[Top] [All Lists]

Re: Revisiting RFC 2822 grammar (quoted-pair)

2004-01-18 07:45:09

Adam M. Costello wrote:

Bruce Lilly <blilly(_at_)verizon(_dot_)net> wrote:

Adam M. Costello wrote:

Consider the following example:

From: "foo\
bar" <blah(_at_)example>

You have misquoted me (or more likely, your MUA has).  The example was:

From: "foo\
bar" <blah(_at_)example>

The space before "bar" is crucial, because the alternative (without the
space) is another equally interesting example:
Yes, my MUA (Mozilla 1.6) did it.

In fact, when you presented your own example, I thought you omitted the
space deliberately:

From: "Foo Bar" <"foo\

I did. It was intended that the CRLF was part of the local-part (ignoring whether or not that was sensible or advisable). And I didn't want there to be confusion about
whether it was CRLF or CRLFSP.

I don't expect us to be able to settle this.  I think RFC 822 is not
self-consistent on this issue.

Agreed, and that's an indication in favor of deprecation.

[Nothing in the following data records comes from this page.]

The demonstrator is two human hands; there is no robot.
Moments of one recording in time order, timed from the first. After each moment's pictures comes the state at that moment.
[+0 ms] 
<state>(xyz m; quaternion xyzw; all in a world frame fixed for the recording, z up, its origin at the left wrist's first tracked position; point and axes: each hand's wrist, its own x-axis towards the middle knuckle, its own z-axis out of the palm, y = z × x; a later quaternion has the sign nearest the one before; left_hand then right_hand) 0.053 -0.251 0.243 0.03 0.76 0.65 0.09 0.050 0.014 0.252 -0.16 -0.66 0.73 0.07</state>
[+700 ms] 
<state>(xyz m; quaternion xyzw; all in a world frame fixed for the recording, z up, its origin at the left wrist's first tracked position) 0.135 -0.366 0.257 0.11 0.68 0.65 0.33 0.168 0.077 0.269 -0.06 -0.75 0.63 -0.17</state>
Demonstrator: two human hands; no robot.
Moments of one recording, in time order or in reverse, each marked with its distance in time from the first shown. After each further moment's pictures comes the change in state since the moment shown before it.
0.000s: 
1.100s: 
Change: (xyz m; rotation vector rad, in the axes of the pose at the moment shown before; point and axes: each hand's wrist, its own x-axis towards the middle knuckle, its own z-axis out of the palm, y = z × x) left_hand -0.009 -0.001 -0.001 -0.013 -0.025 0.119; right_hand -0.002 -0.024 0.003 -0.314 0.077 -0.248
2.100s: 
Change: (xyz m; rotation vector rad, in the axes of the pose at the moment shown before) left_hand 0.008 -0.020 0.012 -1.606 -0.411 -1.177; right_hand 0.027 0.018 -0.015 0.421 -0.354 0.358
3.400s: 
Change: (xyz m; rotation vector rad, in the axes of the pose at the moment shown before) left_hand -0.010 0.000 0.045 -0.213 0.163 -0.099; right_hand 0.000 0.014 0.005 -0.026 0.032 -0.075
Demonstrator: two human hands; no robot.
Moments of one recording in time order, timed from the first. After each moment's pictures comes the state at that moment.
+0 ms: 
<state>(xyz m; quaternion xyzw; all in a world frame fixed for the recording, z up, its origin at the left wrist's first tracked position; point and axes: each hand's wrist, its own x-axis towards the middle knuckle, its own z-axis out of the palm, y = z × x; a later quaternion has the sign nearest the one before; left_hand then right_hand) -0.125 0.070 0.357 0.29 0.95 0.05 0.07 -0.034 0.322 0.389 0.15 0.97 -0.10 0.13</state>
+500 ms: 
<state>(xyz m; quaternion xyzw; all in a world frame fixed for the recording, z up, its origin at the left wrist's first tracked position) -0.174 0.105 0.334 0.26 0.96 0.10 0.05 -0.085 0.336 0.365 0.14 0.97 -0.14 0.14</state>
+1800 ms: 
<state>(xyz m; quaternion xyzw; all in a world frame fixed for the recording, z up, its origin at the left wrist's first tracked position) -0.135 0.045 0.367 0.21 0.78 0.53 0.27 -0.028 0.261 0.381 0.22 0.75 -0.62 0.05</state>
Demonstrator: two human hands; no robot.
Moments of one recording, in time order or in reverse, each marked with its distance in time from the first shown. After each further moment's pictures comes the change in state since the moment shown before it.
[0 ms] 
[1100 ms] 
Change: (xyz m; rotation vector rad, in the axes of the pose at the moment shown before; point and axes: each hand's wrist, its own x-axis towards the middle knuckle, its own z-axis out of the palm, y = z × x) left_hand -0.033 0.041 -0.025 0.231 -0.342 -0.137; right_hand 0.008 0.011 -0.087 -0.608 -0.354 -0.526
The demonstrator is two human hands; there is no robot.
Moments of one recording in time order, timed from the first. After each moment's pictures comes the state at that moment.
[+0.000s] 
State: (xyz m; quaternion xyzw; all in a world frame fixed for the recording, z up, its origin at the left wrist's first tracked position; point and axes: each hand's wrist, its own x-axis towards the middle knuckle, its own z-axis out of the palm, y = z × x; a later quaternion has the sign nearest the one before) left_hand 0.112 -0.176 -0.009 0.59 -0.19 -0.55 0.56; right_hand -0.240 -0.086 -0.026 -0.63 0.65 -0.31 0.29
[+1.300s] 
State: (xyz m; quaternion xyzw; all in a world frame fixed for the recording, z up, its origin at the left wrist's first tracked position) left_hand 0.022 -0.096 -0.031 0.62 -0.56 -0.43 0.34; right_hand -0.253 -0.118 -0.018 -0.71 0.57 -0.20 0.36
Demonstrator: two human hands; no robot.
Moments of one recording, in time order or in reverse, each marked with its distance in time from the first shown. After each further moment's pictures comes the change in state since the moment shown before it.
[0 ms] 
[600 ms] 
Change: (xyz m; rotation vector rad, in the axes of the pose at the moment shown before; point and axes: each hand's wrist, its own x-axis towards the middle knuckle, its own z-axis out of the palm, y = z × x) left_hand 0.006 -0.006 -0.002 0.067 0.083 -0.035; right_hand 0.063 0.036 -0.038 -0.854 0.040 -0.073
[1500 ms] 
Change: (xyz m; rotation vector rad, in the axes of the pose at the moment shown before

If backslash-escaped CR and LF (ignoring NUL for the moment) were
permitted, one could have:

From: "foo\CR\LFbar" <blah(_at_)example>

etc., which ought to present no problems;

Until it gets converted to the local line-ending conventions.  Your
example contains all three possibilities: CR not followed by LF, LF not
preceeded by CR, and CRLF (terminating the field).  Imagine saving this
message to an mbox file on a Unix machine, where lines are terminated
by LF.  How will you do it?  Normally CRLF gets translated to LF, but
that's not reversible if the input already contains LF not preceeded by
In this case, there's no reason to unescape before saving, and therefore there's no
CRLF (as opposed to \CR\LF) to convert.

Conversion of line endings is tricky business, and I'd recommend against it except when saving an attachment of text type. I suspect there would be problems on many systems
saving a message with structure:

multipart/mixed, content-transfer-encoding 8bit
   application/octet-stream, content-transfer-encoding 8bit
       some binary content including 0x0a 0x0d 0x0a 0x0d

Assuming line endings must be converted, doing it correctly requires parsing the
MIME structure -- the embedded 0x0d 0x0a in the binary content must not be
altered. In the example if 0x0d 0x0a (i.e. CRLF) is converted to a lone 0x0a, the
four-octet sequence becomes the three-octet sequence 0x0a 0x0a 0x0d.  As you
noted, that's not a reversible transformation; it's likely to yield the five-octet
sequence 0x0d 0x0a 0x0d 0x0a 0x0d.

Other problems:  How would this field display?  Could it be cut and

Display is one issue. Cut and paste should be verbatim, i.e. using the on-the-wire

I think any sort of control characters in header fields, other than
CRLF (as a unit) and maybe TAB, is asking for headaches.  Even TAB is
somewhat troublesome.
True, including security implications for some control characters. Probably the safest for display purposes is to use a textual representation for control characters, possibly with some form of highlighting to avoid confusion with literal text.

P.S. The tendency of your MUA to drop spaces at the beginnings of lines
is probably related to its use (or misuse) of format=flowed.

I notice that each of your paragraphs consists of multiple "paragraphs"
in the
format=flowed sense, so that they don't actually flow, but instead end
up looking
like this paragraph.
format=flowed is another issue, regarding which I haven't yet added my 2 cents worth. So here it is, FWIW. Format=flowed is far too complex for text/plain -- it amounts to a markup language (a minimalist one, perhaps, but markup nevertheless). Implementation differences (and/or lack of implementation support) is probably indicative of the complexity and incompatibility with text/plain. IMO it would be best for it to have its own subtype,
just as other markup languages do (e.g. text/html, text/richtext).